“Cassandra in front of the burning city of Troy” by Evelyn de Morgan (1898)
I started out last week in a three-hour International Standards Organization (ISO) meeting with a bunch of physicists and biologists defining and codifying underwater acoustics terminology used in research and international environmental regulations.
OCR has been an American National Standards Institute (ANSI) delegate to the ISO for over a decade now. My interest in metrics and terminology sprung out of a paper we put together in 2008 establishing a correlation between marine animal auditory thresholds, and a set of ocean ambient noise curves, called the “Wenz Curves.”
Our research involved parsing hundreds of papers expressing what various animals could hear. In these papers we found that noise exposure metrics were all over the map – there were no less than nine different ways of expressing what sound level reaches a subject animal. Some of these we could reconcile using simple math, but we had to throw 20% of the reference papers out because the exposure metrics didn’t make any sense. These were all “peer reviewed” papers, no less…
This was when I figured out that participating in metrics clarification was somewhere I might make a contribution.
So how did it come to pass that I was in that particular ISO meeting last week? And why is it important? Five years ago I was in another ISO meeting and suggested that we come up with underwater acoustics terminology for “Soundscape” analysis. “Soundscape” is such a general term, and unlike physics, does not lend itself to metric definition. In order to use it in science, it needs to be unpacked and tied to quantifiable data. For this reason, initially my ISO colleagues were reluctant to take it on.

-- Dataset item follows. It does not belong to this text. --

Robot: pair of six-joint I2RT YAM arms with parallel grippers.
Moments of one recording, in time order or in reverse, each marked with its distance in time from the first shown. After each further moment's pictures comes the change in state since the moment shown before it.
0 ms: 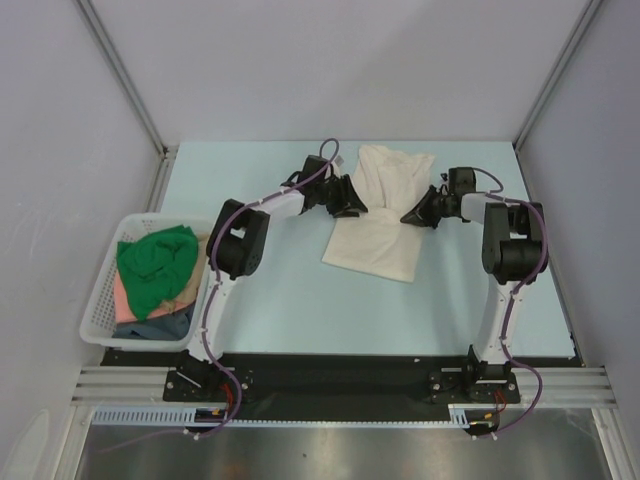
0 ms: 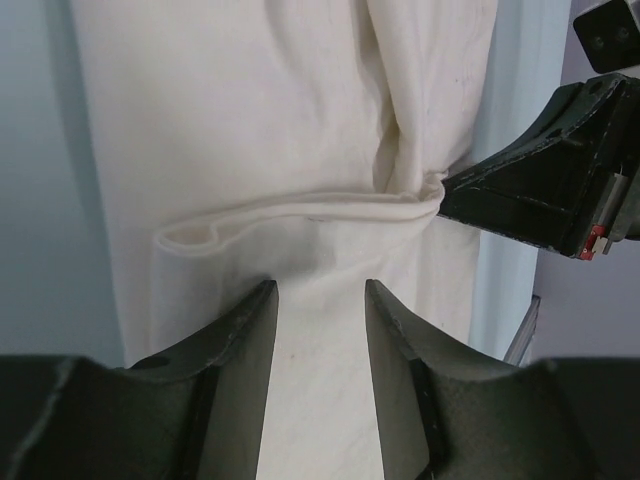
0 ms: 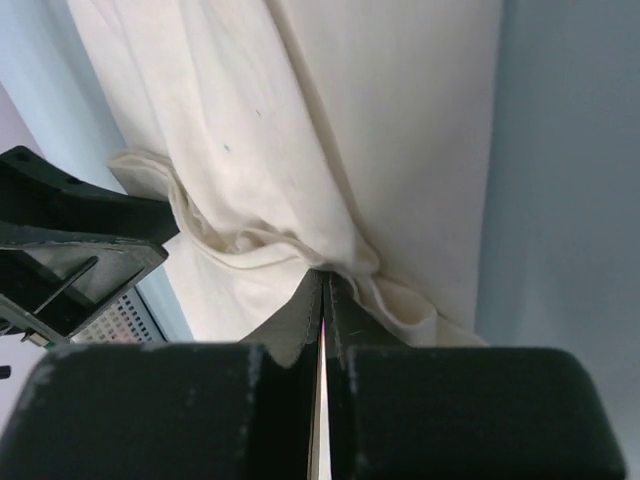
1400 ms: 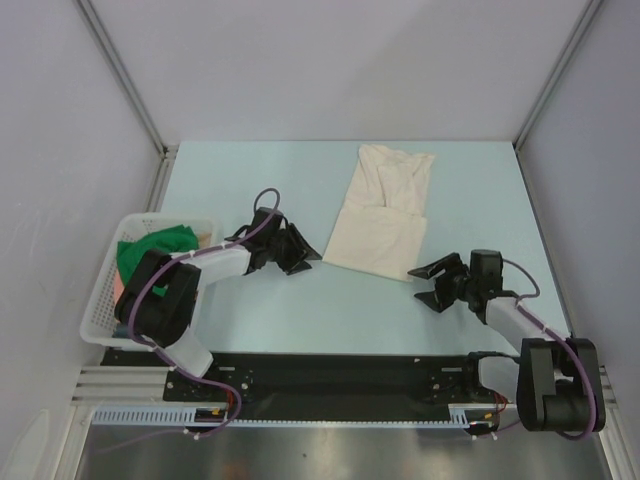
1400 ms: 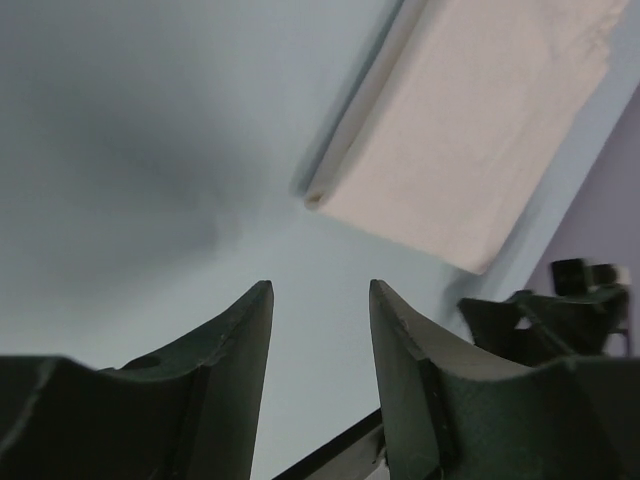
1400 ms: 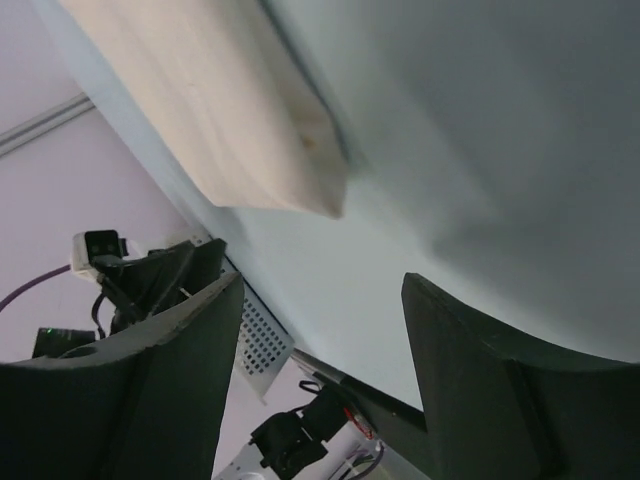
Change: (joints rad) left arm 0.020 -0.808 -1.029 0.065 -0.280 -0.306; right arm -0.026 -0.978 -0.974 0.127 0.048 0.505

But five years later, particularly after the dramatic changes in global soundscapes due to the pandemic, “soundscape analysis” is ‘all the rage’ because, as I had predicted five years before, soundscape density and texture are great proxies for environmental health. Now we in the ISO committee are rushing to catch up.
The legacy of my work is peppered with these sorts of stories. I often feel a bit like Cassandra, not being believed while trying to convey ideas before their time, and then having the satisfaction of finally seeing them implemented. While usually without much attribution, it is good to see harmonization in research, practice, impacts, and the metric tools being used to express them all.